Wvt = 0.073 * (1+0.2*tail_factor) * (Nz*Wdg)**0.376 * q**0.122 * Svt**0.873 \
        * (100*tc/math.cos(sweep_vt*math.pi/180))**-0.49 * (A/math.cos(sweep_vt*math.pi/180)**2)**0.357 \
        * taper_ratio_vt**0.039

print(f"Weight of the VT: {Wvt:.0f} lbs")

Weight of the VT: 39 lbs

Landing Gear#

The landing gear (LG) weight is computed using equation 5.4 in Roskam Part 5. The ultimate landing load factor is 1.5 times the gear load factor which is set to 3 using Table 11.5 in Raymer. The main LG extended length is estimate based on propeller diameter and required clearance. The propeller radius of 2.9 ft and 1.1 ft clerance leads to an approximate extended length of 4 ft. Note that for the example airplane, the LG is mounted close to engine mounts and retracted into wings. The value obtained is the total LG weight, including nose LG. Later, it is assumed that nose LG is 25% of the total LG weight.

Ngear = 3 # from Table 11.5
Nl = 1.5 * Ngear
WL = 0.95*Wdg
Lm = 4 # ft

Wlg = 0.054 * Lm**0.501 * (WL*Nl)**0.684

print(f"Weight of the total LG: {Wlg:.0f} lbs")
print(f"Weight of the Main LG: {0.75*Wlg:.0f} lbs")
print(f"Weight of the Nose LG: {0.25*Wlg:.0f} lbs")

Weight of the total LG: 104 lbs
Weight of the Main LG: 78 lbs
Weight of the Nose LG: 26 lbs

Propulsion system#

The installed engine weight is computed using equation 15.52 in Raymer. As described in propulsion section, the Continental IO-550-N engine is going to be used for example airplane. The fuel systems weight is computed using equation 15.53.

Below code block computes installed engine and fuel systems weight:

Wen = 491 # lbs
Nen = 2

Winst_eng = 2.575 * Wen**0.922 * Nen

print(f"Weight of the installed engine: {Winst_eng:.0f} lbs")

Vt = Wfw / avgas_density
Vi = Vt
Nt = 2 # number of fuel tanks

Wfuel_system = 2.49 * Vt**0.726 * (1 + Vi/Vt)**-0.363 * Nt**0.242 * Nen**0.157

print(f"Weight of the fuel systems: {Wfuel_system:.0f} lbs")

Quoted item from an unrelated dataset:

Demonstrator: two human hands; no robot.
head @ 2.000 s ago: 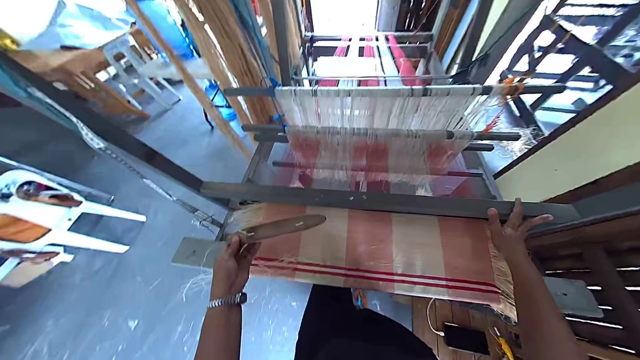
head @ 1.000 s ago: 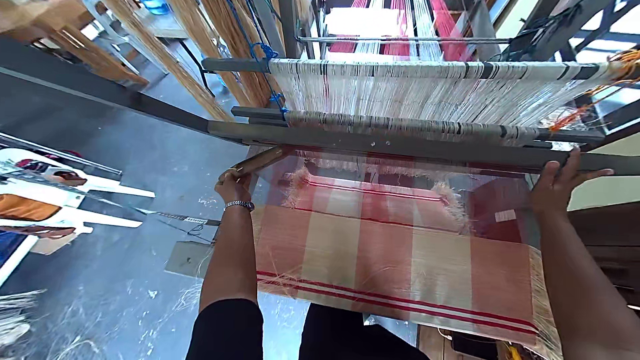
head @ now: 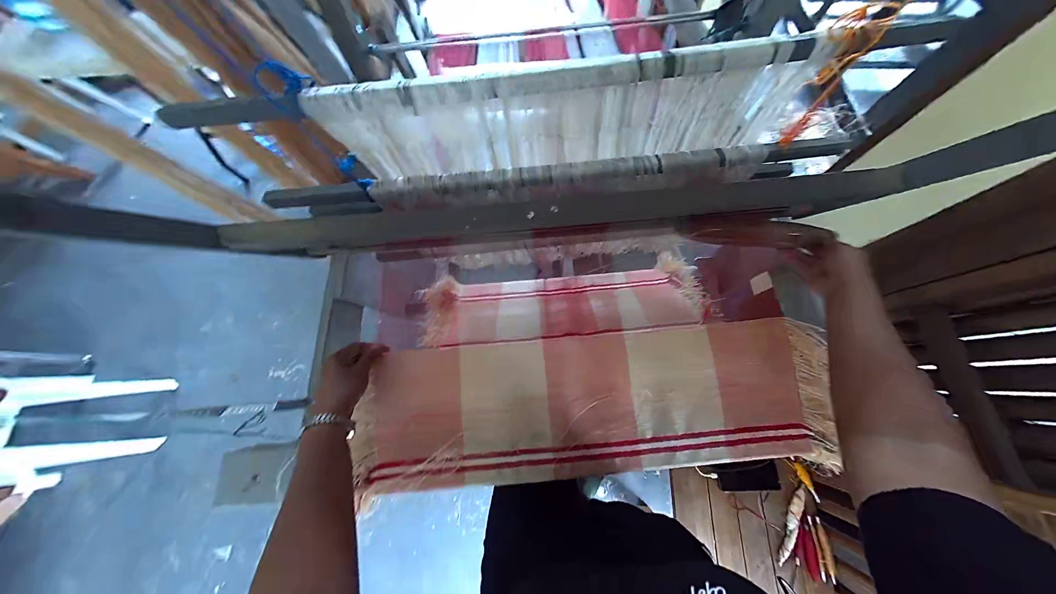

Weight of the installed engine: 1559 lbs
Weight of the fuel systems: 104 lbs

Miscellaneous#

There are many other fixed components whose weight needs to be estimated such as flight controls, hydraulics, avionics, etc. The equations are referenced from different books, refer comments in below code block for the source. Note that the weights for anti-icing, pressurization, and air conditioning are not included.

# flight controls
Wflight_controls = 0.0168 * Wdg # Roskam Part 5, equation 7.2

# hydraulics
M = 0.3 # cruise mach number
Kh = 0.05 # low subsonic with hydraulics for brakes and retracts only
Whydraulics = Kh * Wdg**0.8 * M**0.5 # Raymer, equation 15.55

# avionics
Wavionics = 40 + 0.008 * Wdg # Roskam Part 5, 7.23

# electrical
Welectrical = 0.0268 * Wdg # Roskam Part 5, 7.13

# furshings
Wfurshings = 0.412 * 6**1.145 * Wdg**0.489 # Roskam Part 5, 7.41

print(f"Weight of the flight controls: {Wflight_controls:.0f} lbs")
print(f"Weight of the hydraulics: {Whydraulics:.0f} lbs")
print(f"Weight of the avionics: {Wavionics:.0f} lbs")
print(f"Weight of the electrical: {Welectrical:.0f} lbs")
print(f"Weight of the furshings: {Wfurshings:.0f} lbs")
print(f"Total miscellaneous weights: {Wflight_controls+Whydraulics+Wavionics+Welectrical+Wfurshings:.0f} lbs")

Weight of the flight controls: 90 lbs
Weight of the hydraulics: 26 lbs
Weight of the avionics: 83 lbs
Weight of the electrical: 143 lbs
Weight of the furshings: 213 lbs
Total miscellaneous weights: 556 lbs

Summary#

Following table summarizes the weights computed in this section:

Component	Weight (lbs)
Wing	344
Fuselage	367
Horizontal tail	42
Vertical tail	39
Main LG	78
Nose LG	26
Installed engine	1559
Fuel systems	104
Flight controls	90
Hydraulics	26
Avionics	83
Electrical	143
Furshings	213
Total Empty weight	3114

NOTE: The value obtained here (3114 lbs) is close to what was obtained earlier in empty weight estimation (3094 lbs).

This concludes the weights section. Next step is to compute the CG and plot CG travel diagram.